Início do conteúdo

09/05/2014

Seminário Fiocruz-Aviesan: novos caminhos para tratamento de Alzheimer, Parkinson e depressão

Maíra Menezes


Para especialistas brasileiros e franceses reunidos no encontro ‘Fiocruz-Aviesan: seminar on neuroscience’, os avanços no conhecimento sobre mecanismos genéticos e moleculares de doenças neurodegenerativas devem proporcionar melhorias significativas no tratamento destas patologias nos próximos anos. Novidades nas pesquisas sobre Alzheimer, Parkinson e depressão estiveram entre os temas debatidos no primeiro dia do evento, que também abordou aspectos genéticos de doenças infecciosas. Realizado nos dias 5 e 6 de maio, o seminário recebeu mais de 200 inscrições e contou com 16 palestras. O encontro foi realizado pela Fundação Oswaldo Cruz (Fiocruz), por meio do Instituto Oswaldo Cruz (IOC/Fiocruz), em parceria com a Aliança Nacional para as Ciências da Vida e da Saúde (Aviesan), que reúne as principais instituições francesas de pesquisa biomédica.
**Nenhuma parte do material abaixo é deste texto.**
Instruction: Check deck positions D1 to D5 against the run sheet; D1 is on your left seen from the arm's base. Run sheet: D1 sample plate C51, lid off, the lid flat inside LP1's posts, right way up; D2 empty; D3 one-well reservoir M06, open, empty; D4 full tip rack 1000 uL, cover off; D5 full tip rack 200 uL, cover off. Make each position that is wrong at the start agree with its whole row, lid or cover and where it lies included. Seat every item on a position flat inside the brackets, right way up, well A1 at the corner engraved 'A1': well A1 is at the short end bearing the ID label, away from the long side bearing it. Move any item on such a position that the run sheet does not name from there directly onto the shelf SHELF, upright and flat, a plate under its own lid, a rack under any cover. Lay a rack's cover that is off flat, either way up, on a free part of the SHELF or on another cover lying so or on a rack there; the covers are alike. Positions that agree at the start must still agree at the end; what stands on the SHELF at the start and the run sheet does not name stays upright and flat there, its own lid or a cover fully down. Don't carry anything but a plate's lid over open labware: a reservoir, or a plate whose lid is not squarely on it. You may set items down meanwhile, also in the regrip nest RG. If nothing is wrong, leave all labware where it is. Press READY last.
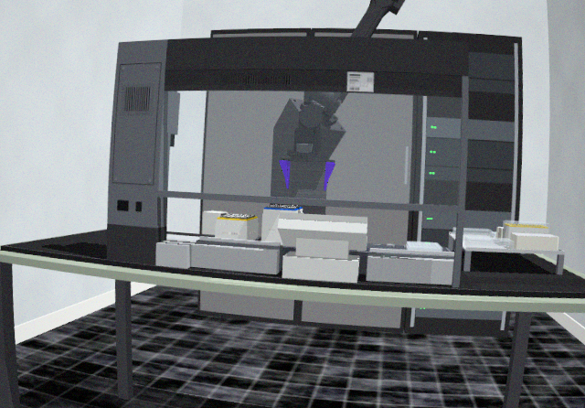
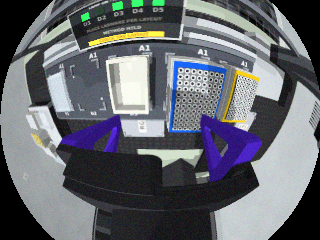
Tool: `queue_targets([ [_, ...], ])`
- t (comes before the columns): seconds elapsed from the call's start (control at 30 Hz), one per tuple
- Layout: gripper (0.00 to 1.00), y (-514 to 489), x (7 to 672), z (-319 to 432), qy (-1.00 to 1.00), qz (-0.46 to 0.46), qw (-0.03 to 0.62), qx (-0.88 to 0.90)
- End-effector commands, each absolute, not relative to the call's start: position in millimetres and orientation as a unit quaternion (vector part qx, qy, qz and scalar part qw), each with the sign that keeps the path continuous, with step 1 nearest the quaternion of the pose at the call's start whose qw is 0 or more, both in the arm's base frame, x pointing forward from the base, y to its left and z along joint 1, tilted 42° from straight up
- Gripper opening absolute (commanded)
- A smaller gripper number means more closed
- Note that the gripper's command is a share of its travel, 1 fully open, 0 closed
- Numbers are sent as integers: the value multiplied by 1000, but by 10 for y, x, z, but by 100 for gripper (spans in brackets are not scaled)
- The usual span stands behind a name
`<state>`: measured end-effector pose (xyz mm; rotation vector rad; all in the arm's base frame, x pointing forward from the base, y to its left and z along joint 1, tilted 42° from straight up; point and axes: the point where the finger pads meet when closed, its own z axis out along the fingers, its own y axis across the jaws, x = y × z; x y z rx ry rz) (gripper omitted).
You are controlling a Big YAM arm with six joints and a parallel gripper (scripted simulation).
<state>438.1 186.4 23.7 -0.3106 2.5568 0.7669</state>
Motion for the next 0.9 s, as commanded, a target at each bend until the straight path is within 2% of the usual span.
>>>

Realizado nos dias 5 e 6 de maio, o seminário recebeu mais de 200 inscrições e contou com 16 palestras (foto: Gutemberg Britto)

 

Desafio na busca por medicamentos contra Alzheimer

O recente fracasso em testes clínicos de duas drogas desenvolvidas para tratar a doença de Alzheimer não desanima Frédéric Checler, pesquisador do Instituto de Farmacologia Molecular e Celular da França (IPMC, na sigla em francês) e ex-presidente da Liga Europeia contra a Doença de Alzheimer. Durante o evento, ele defendeu que a principal hipótese sobre o mecanismo causador da doença, a chamada cascata amiloide, continua válida e deve ser estudada ainda mais profundamente para o desenvolvimento de futuras terapias. Segundo ele, talvez o problema esteja nos alvos de ação escolhidos para estas drogas.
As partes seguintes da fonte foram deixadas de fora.